[The task] Retype all of the listing exactly, with no pictures.

[Data section]

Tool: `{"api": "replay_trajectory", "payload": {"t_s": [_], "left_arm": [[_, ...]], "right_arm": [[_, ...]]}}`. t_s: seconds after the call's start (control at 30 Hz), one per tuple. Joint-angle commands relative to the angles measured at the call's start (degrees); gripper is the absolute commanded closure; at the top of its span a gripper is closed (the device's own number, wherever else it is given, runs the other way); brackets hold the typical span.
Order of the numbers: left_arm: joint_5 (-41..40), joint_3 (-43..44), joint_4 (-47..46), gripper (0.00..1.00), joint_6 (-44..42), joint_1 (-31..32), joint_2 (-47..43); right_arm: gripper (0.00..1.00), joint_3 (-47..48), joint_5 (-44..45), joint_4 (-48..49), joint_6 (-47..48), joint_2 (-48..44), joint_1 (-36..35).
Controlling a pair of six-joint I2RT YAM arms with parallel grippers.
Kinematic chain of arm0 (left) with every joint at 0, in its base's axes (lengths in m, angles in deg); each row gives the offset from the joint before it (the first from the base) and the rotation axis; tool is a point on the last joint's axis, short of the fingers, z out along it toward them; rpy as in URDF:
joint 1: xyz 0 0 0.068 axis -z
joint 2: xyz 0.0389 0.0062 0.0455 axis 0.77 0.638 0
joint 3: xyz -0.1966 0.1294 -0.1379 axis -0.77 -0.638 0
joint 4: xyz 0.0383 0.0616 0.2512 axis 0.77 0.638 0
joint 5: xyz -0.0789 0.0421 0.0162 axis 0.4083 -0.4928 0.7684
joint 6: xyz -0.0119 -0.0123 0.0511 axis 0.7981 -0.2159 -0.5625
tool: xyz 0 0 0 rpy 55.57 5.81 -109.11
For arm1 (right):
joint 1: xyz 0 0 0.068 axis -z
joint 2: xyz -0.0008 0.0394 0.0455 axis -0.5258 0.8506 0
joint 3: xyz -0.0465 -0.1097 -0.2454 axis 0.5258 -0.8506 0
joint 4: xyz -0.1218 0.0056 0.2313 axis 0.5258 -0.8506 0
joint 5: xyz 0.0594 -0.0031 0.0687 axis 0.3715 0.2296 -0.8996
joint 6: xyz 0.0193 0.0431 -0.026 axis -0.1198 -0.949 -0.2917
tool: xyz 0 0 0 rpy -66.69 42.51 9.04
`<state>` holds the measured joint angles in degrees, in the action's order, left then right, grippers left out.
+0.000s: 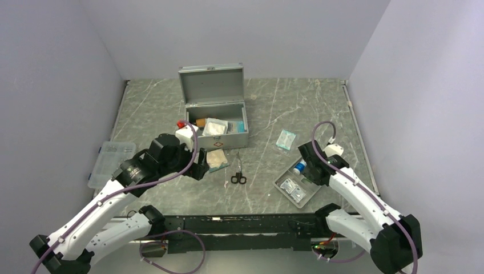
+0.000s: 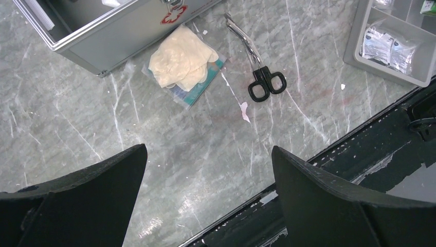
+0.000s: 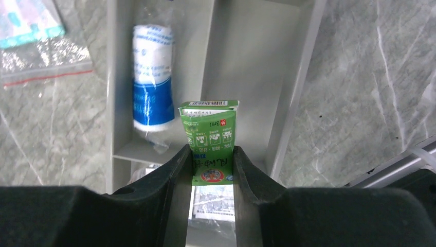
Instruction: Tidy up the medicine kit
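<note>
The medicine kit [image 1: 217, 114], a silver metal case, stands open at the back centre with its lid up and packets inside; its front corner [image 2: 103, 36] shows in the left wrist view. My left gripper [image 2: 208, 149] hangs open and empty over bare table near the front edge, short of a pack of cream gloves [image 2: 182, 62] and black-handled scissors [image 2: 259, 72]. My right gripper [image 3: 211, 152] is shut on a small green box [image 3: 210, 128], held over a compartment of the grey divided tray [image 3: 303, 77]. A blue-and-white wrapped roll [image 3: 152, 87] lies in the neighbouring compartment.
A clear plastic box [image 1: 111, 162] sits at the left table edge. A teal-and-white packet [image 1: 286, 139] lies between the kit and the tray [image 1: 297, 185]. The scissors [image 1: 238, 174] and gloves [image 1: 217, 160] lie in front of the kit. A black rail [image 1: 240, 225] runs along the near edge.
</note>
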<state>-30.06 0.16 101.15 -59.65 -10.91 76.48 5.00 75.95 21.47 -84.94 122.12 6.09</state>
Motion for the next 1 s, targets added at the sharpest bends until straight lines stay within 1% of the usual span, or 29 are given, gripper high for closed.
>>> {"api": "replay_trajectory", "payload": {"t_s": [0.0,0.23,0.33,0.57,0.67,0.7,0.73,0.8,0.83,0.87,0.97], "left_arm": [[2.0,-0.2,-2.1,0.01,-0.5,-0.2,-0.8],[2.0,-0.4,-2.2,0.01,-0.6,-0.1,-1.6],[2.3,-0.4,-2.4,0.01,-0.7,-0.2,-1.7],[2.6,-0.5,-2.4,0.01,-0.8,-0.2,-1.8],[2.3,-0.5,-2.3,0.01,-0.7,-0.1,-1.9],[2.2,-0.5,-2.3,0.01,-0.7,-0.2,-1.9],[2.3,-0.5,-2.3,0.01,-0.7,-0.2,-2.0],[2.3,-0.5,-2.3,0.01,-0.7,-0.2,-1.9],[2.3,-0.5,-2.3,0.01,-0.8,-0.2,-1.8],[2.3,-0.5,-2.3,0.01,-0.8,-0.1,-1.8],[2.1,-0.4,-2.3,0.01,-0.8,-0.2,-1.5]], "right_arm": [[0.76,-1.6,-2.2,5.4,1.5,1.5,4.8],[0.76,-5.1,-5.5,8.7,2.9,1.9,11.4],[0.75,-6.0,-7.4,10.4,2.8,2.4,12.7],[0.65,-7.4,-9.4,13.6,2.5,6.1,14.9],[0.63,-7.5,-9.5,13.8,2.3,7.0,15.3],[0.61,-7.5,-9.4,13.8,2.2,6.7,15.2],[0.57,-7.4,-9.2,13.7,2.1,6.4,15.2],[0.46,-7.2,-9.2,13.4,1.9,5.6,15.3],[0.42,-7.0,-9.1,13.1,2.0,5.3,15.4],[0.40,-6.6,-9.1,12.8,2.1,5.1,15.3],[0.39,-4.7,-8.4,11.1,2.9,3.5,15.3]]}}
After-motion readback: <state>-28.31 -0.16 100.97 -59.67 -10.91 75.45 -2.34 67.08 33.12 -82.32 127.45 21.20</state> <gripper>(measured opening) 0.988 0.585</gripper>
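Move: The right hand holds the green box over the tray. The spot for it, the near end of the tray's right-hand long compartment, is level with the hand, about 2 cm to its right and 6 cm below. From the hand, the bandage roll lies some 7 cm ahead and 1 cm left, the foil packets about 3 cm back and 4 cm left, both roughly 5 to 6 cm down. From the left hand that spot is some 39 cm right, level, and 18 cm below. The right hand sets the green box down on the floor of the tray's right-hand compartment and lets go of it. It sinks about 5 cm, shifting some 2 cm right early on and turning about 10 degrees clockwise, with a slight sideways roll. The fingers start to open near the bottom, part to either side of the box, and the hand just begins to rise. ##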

[Exercise output]
Tool: `{"api": "replay_trajectory", "payload": {"t_s": [_], "left_arm": [[_, ...]], "right_arm": [[_, ...]]}}`. t_s: seconds after the call's start (control at 30 Hz), one per tuple. Joint-angle commands relative to the angles measured at the call's start (degrees); gripper is the absolute commanded closure; at the top of its span a gripper is closed (the device's own number, wherever else it is given, runs the other way); brackets hold the typical span.
Order of the numbers: left_arm: joint_5 (-41..40), joint_3 (-43..44), joint_4 (-47..46), gripper (0.00..1.00), joint_6 (-44..42), joint_1 (-31..32), joint_2 (-47..43); right_arm: gripper (0.00..1.00), joint_3 (-47..48), joint_5 (-44..45), joint_4 (-48..49), joint_6 (-47..48), joint_2 (-48..44), joint_1 (-36..35).
Controlling a pair of six-joint I2RT YAM arms with parallel grippers.
Kinematic chain of arm0 (left) with every joint at 0, in its base's axes (lengths in m, angles in deg); each row gives the offset from the joint before it (the first from the base) and the rotation axis; tool is a point on the last joint's axis, short of the fingers, z out along it toward them; rpy as in URDF:
joint 1: xyz 0 0 0.068 axis -z
joint 2: xyz 0.0389 0.0062 0.0455 axis 0.77 0.638 0
joint 3: xyz -0.1966 0.1294 -0.1379 axis -0.77 -0.638 0
joint 4: xyz 0.0383 0.0616 0.2512 axis 0.77 0.638 0
joint 5: xyz -0.0789 0.0421 0.0162 axis 0.4083 -0.4928 0.7684
joint 6: xyz -0.0119 -0.0123 0.0511 axis 0.7981 -0.2159 -0.5625
tool: xyz 0 0 0 rpy 55.57 5.81 -109.11
For arm1 (right):
joint 1: xyz 0 0 0.068 axis -z
joint 2: xyz -0.0008 0.0394 0.0455 axis -0.5258 0.8506 0
joint 3: xyz -0.0465 -0.1097 -0.2454 axis 0.5258 -0.8506 0
joint 4: xyz -0.1218 0.0056 0.2313 axis 0.5258 -0.8506 0
joint 5: xyz 0.0594 -0.0031 0.0687 axis 0.3715 0.2296 -0.8996
joint 6: xyz 0.0193 0.0431 -0.026 axis -0.1198 -0.949 -0.2917
tool: xyz 0 0 0 rpy -66.69 42.51 9.04
`<state>` holds the measured joint angles in degrees, in the action's order, left then right, grippers left out.
+0.000s: 
+0.000s: 
+0.000s: 
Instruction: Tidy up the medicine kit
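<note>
The medicine kit [image 1: 217, 114], a silver metal case, stands open at the back centre with its lid up and packets inside; its front corner [image 2: 103, 36] shows in the left wrist view. My left gripper [image 2: 208, 149] hangs open and empty over bare table near the front edge, short of a pack of cream gloves [image 2: 182, 62] and black-handled scissors [image 2: 259, 72]. My right gripper [image 3: 211, 152] is shut on a small green box [image 3: 210, 128], held over a compartment of the grey divided tray [image 3: 303, 77]. A blue-and-white wrapped roll [image 3: 152, 87] lies in the neighbouring compartment.
A clear plastic box [image 1: 111, 162] sits at the left table edge. A teal-and-white packet [image 1: 286, 139] lies between the kit and the tray [image 1: 297, 185]. The scissors [image 1: 238, 174] and gloves [image 1: 217, 160] lie in front of the kit. A black rail [image 1: 240, 225] runs along the near edge.
</note>
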<state>-30.06 0.16 101.15 -59.65 -10.91 76.48 5.00 75.95 21.47 -84.94 122.12 6.09</state>
Motion for the next 1 s, targets added at the sharpest bends until straight lines stay within 1% of the usual span, or 29 are given, gripper high for closed.
>>> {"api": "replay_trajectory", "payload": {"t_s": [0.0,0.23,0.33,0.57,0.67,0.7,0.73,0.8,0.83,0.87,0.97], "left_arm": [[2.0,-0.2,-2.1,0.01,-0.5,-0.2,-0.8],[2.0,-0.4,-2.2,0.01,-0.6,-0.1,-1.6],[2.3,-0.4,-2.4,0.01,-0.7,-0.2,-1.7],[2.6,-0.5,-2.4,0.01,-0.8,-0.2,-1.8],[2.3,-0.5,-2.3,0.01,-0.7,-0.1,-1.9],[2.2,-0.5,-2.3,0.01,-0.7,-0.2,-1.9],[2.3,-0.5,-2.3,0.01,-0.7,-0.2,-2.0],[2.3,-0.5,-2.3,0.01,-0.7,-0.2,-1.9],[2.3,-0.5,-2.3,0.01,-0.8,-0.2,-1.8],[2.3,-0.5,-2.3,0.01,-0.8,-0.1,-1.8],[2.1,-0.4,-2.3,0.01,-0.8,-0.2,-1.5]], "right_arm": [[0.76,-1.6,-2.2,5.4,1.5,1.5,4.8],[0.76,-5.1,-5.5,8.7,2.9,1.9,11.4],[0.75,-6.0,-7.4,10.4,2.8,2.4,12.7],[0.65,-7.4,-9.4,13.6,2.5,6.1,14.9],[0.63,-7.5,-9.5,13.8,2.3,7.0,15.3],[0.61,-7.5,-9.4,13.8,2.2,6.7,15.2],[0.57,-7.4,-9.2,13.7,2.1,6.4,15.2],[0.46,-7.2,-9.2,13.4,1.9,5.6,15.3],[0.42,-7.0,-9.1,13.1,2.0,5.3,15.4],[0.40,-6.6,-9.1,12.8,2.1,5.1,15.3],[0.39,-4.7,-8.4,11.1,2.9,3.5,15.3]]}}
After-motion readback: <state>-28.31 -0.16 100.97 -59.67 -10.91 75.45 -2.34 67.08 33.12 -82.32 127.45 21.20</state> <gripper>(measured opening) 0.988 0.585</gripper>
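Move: The right hand holds the green box over the tray. The spot for it, the near end of the tray's right-hand long compartment, is level with the hand, about 2 cm to its right and 6 cm below. From the hand, the bandage roll lies some 7 cm ahead and 1 cm left, the foil packets about 3 cm back and 4 cm left, both roughly 5 to 6 cm down. From the left hand that spot is some 39 cm right, level, and 18 cm below. The right hand sets the green box down on the floor of the tray's right-hand compartment and lets go of it. It sinks about 5 cm, shifting some 2 cm right early on and turning about 10 degrees clockwise, with a slight sideways roll. The fingers start to open near the bottom, part to either side of the box, and the hand just begins to rise. ##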

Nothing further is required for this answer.